Perhaps the biggest gamble here, though not an inaccurate depiction per se, is in using Jenny as a mouthpiece for the supposed consciousness of the contemporary financier. Enjoyably the supporting character Jeff, the entrepreneur that is looking to cash out whilst growing his business, believes the financial world is tawdry now – and Seth even agrees with him. And the play provides a legitimate answer for the reason why, with Jenny explaining in a very brutish and Darwinian manner there will always be people who can’t do Algebra 1 and those that can do multivariable calculus. But that does not infer, as to Jenny’s belief and the play’s conviction, that the world is a zero-sum game.
 
That may be the successful thought and practice of the financer which leads to financial cataclysms and labor turmoil cultivate by this tilling method, but the interpretation of this very basic fact, that there are differences in physical and intellectual ability across the spectrum of humanity which variegates the accumulation of material goods and wealth, does not imply this fact should be ignored or wished away, or glossed over with political pageantry. Of course, the play, being critical of financiers, doesn’t seek to agree with them on this point, or even show the hope that there are good and decent fund people in the world. Truthfully speaking there are a good many of them, as many of the leading philanthropists in New York are hedge fund billionaires who undoubtedly support humanity more than a lifetime supply of voting.
 
The script then does not seek to present reality as complex, with interrupting shades of grey, to leave in the mind of the audience a newfound presumption of what a financier is.

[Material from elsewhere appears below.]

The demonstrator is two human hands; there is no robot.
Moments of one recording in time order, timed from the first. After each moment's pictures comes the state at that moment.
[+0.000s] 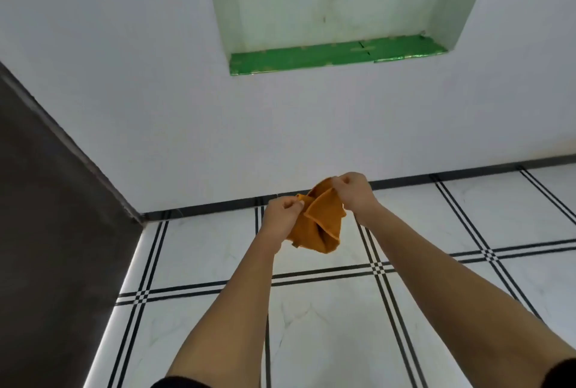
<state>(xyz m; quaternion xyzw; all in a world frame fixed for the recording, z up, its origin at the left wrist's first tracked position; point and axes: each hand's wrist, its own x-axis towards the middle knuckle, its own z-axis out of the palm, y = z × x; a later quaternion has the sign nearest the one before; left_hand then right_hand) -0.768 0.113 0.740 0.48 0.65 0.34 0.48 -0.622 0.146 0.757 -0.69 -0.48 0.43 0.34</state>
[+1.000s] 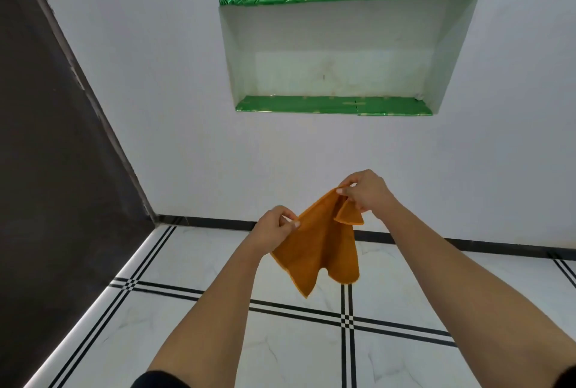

Perhaps we could be presented with some semblance of their humanity, of their anxiety in trying to achieve so much and to even self-reflect on the point of their endless striving? Instead, as is common for many a Broadway performance, the audience is spoon-fed what they want to believe is true. To elevate judgment and provide a stronger grasp of reality, to change the way one perceives this kind of person, to endow empathy within the audience, would have been a loftier goal than a predictable denigration. Undoubtedly, the two are not mutually exclusive.